I did not want her to ruin my night. I started doing jello shots. There were other kinds of shots too. There was a lot of liquor. At some point, everyone started yelling “show your tits” and all the girls started flashing. I think there was some drinking games involved.

I woke up at my FWB’s bed. Hangover, of course. His bedroom was too bright and I always bitched at him to get blackout curtains. He complained my blackout curtains always made him oversleep at my place. I checked my phone and there was a text message from my friend “thanks for the weekend. I hope you find your keys.”
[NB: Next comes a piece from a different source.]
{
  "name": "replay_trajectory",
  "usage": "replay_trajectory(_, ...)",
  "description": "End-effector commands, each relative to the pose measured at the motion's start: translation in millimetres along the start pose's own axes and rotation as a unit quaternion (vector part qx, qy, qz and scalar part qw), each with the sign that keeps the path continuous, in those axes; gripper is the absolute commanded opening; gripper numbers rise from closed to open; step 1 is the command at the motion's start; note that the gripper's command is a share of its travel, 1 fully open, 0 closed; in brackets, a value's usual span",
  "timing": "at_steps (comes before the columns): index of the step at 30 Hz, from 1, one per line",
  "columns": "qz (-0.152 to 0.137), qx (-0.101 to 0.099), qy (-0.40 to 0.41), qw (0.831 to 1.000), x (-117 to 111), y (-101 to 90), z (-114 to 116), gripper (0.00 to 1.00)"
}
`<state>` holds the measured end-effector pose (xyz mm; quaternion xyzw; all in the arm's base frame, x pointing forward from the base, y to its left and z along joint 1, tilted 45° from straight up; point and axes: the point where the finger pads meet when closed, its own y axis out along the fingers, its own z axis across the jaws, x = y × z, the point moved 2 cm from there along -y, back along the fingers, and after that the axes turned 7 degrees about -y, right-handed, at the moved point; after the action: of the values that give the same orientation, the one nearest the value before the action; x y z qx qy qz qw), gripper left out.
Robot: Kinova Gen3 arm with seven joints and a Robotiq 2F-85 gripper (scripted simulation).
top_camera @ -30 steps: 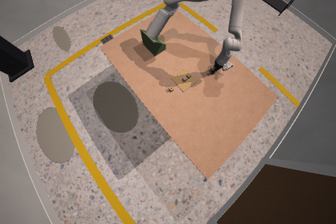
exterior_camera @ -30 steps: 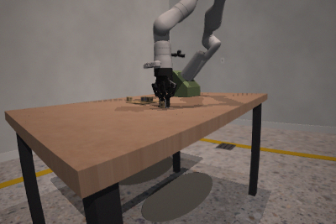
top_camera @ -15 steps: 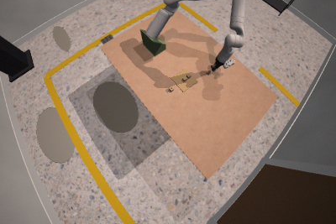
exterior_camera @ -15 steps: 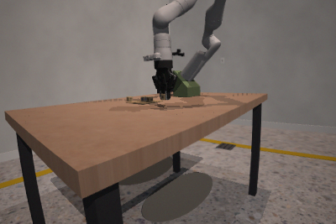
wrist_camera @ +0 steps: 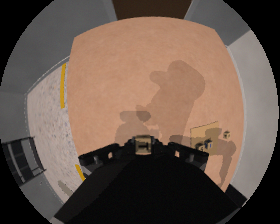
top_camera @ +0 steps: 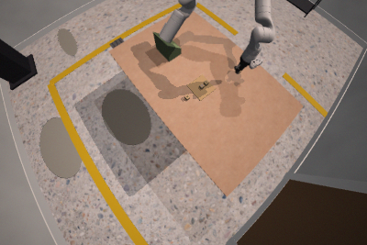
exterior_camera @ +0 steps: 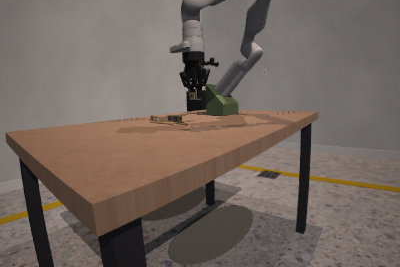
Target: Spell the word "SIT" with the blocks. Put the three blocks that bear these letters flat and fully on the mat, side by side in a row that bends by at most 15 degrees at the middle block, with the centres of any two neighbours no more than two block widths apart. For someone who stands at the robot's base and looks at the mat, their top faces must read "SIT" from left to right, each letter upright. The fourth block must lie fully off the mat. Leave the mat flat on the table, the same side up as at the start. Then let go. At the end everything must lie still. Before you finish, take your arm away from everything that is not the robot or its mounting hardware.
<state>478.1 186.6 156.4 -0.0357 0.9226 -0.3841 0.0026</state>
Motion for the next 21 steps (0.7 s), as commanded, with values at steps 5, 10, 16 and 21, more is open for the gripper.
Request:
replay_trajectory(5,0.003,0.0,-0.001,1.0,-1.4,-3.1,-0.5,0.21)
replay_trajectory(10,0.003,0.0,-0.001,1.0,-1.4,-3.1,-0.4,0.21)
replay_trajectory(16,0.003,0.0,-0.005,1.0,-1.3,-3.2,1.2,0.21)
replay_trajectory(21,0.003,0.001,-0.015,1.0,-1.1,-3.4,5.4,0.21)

I asked him where was my stuff. I followed the path of my clothes out to his living room. There I found my purse with my wallet but no keys. We texted the host of the party to find out I left my keys there.  The bad part about leaving my keys at the party: I could not get my friend’s bags out of my car. And she still insisted on leaving that morning. My FWB said we stopped at an ATM so I could get money on the way to his place and then called her a cab. I checked my bank account. I took out $100. I had $80 in my wallet the night before. I had nothing in my wallet the next morning. I gave her $180 when a taxi might cost $20 and the bus should be about $60.

I never sent the bags and she and I have not talked since. 12 years of friendship gone. It might have been crappy for her to take advantage of me financially like that but if alcohol was not such a focus of my life, the weekend might have turned out different.